This is the rule of setoff.
That rule, states that any asset/funds in the creditors control can be used to satisfy the debt owed. This is a sticky situation.
Depending on what the creditor does, it is possibly a violation of the automatic stay. However, the lender can freeze the account, since the asset secured by the amounts owed. Ultimately, you may lose the money, as it is not feasible to pay the creditor fair market value of the asset held, here the money, so you might lose the money.
One major case on point states :
Citizens Bank of Maryland v. Strumpf, 116 S.Ct. 286 (1995)
Administrative hold is not a setoff, i.e., no violation of stay
Therefore, by freezing the account, the creditor may not be in violation of the automatic stay.

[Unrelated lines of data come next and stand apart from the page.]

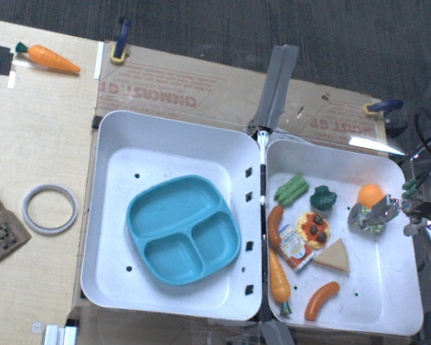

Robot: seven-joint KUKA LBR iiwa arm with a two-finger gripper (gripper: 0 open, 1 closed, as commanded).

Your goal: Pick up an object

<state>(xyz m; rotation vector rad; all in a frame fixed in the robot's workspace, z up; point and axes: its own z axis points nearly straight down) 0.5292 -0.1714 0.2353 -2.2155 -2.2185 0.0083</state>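
Camera view looks down on two white bins side by side, the left bin [101, 213] holding a blue divided plate [182, 229]. The right bin [399, 303] carries a scatter of toy food: a green pepper [291, 189], a dark green broccoli piece [323, 197], an orange ball [370, 195], a small pizza piece [313, 229], a printed packet [292, 245] partly tucked under it, a tan wedge [334, 255], two sausages [274, 222] [321, 300] and a carrot [279, 282] along the divider. The gripper [372, 218] sits low at the bin's right side, just beside the orange ball; its metal tip blurs into a grey-green shape below it, and whether it is spread or closed cannot be told. Most of the arm is cut off at the right edge.
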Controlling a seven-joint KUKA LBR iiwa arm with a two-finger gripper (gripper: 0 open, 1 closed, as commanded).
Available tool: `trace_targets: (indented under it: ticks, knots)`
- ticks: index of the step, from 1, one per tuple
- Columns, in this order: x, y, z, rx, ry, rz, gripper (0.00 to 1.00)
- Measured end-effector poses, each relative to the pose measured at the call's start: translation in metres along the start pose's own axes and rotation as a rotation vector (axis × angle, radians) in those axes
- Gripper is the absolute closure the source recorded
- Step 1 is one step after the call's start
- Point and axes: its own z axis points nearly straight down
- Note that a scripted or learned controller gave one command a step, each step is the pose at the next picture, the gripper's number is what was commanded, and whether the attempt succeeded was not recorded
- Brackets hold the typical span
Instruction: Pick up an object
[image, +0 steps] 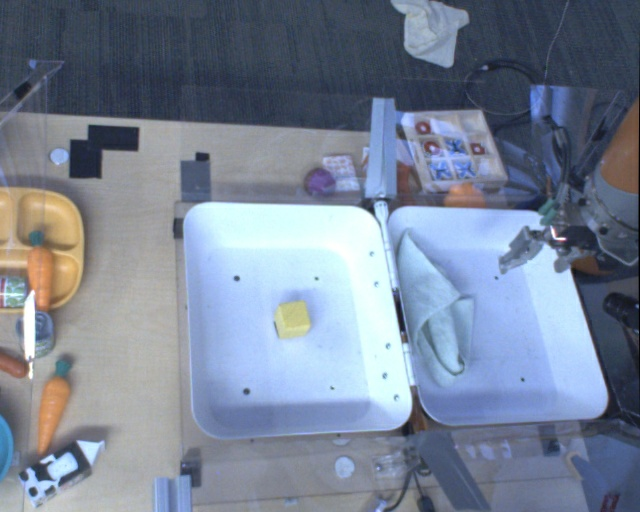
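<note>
Tool (535, 250) hangs over right bin (560, 400), w/ nothing between fingers; open/closed state indeterminate. Yellow block (292, 320) sits in left bin (230, 400). No legible labels.

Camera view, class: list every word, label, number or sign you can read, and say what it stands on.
No text can be read.
Box behind the right bin: printed red and blue pictures, any wording too small.
Small packet beside the purple ball: print blurred.
Can on the yellow tray: label blurred.
Yellow block and cloth: no markings visible.
</note>
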Motion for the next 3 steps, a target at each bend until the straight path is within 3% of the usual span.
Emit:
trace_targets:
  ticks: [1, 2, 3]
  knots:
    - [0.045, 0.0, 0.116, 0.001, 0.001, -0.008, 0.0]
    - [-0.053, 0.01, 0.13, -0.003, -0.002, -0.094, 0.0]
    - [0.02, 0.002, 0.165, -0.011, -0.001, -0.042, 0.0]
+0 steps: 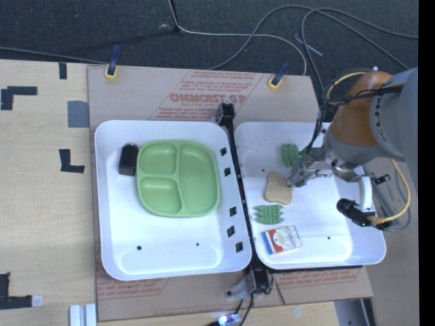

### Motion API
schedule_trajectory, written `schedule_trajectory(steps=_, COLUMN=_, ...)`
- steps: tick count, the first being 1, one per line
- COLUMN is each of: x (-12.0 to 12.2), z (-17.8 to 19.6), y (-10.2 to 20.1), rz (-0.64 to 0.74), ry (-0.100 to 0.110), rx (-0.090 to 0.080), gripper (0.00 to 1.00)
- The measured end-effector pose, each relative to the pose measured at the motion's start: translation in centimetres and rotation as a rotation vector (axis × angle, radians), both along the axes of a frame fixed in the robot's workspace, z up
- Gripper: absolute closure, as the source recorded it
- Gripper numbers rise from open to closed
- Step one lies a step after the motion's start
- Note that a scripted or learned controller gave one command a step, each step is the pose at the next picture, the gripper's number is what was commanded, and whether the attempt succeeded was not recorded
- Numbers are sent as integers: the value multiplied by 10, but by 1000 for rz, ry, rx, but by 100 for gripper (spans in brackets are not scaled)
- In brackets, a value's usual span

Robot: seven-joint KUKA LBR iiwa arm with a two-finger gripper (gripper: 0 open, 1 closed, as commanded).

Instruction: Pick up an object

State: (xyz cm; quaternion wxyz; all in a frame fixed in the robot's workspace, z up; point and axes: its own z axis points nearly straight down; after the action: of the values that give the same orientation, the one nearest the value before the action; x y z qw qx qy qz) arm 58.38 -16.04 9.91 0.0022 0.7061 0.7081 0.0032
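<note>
We are seeing the gripper point(296, 177) hovering in the right bin point(319, 250), just above a tan pad point(278, 189); we cannot tell its state. A green plate point(178, 178) is lying in the left bin point(163, 257).

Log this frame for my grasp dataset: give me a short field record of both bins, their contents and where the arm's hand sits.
left bin: pale green three-compartment plastic plate; small black block at the plate's left edge
right bin: tan bread-shaped piece; dark green leafy piece; light green toothed piece; small red, white and blue flat packet
hand: over the right bin, just right of the tan piece
hand contents: cannot tell
</note>
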Motion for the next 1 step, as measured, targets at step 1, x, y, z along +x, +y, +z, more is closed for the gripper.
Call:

Some guidance can be found on the USTrustee site, which says:
Q. Setoff And The Automatic Stay. Setoffs found to violate the automatic stay do not justify denial of an otherwise valid right of setoff. Instead, violations of the stay are punished under § 362(h), which does not authorize denial of setoff as a sanction. At best the debtor should be entitled to damages suffered on account of the stay violation which should be zero unless the debtor was willing and able to provide adequate protection for the creditor's security interest in the amounts held subject to setoff. 11 U.S.C. §§ 506(a), 363(a),(c)(2), and (e); see generally In re Hudson, 168 B.R. 449, 453 (Bankr. S.D. Ga. 1994) (court finds IRS
withholding is a violation of the stay but permits setoff nonetheless; violation of stay only entitles debtor to recovery under § 362(h)); In re Midway Indus. Contractors, Inc., 167 B.R. 139, 144 (Bankr. N.D. Ill. 1994) (offset in violation of the stay is not "sufficient reason to deny the [IRS] the modification of the stay" -- court sanctions IRS under ??(h) instead), rev'd, 178 B.R. 734 (N.D. Ill. 1995) (IRS adjustments are not setoff; § 362(h) does not apply to corporate debtors); In re Lough, 163 B.R. 586, 589 (Bankr. D. Idaho 1994) (??(h) does not allow for sanctions for freezing funds even if a technical violation of the automatic stay); In re Custom Ctr., Inc., 163 B.R. 309, 318-19 (Bankr. E.D. Tenn. 1994) (withholding funds, even if a violation of the automatic stay, does not justify denial of otherwise valid right of setoff); In re Gribben, 158 B.R. 920 (S.D.N.Y. 1993) (setoff without relief from stay a mere "faux pas" and does not justify denial of an otherwise valid right of setoff). But see In re Operation Open City, Inc., 148 B.R. 184 (Bankr. S.D.N.Y. 1992), aff'd 170 B.R. 818, 825 (S.D.N.Y. 1994) (setoff in violation of stay is void and warrants turnover order against creditor).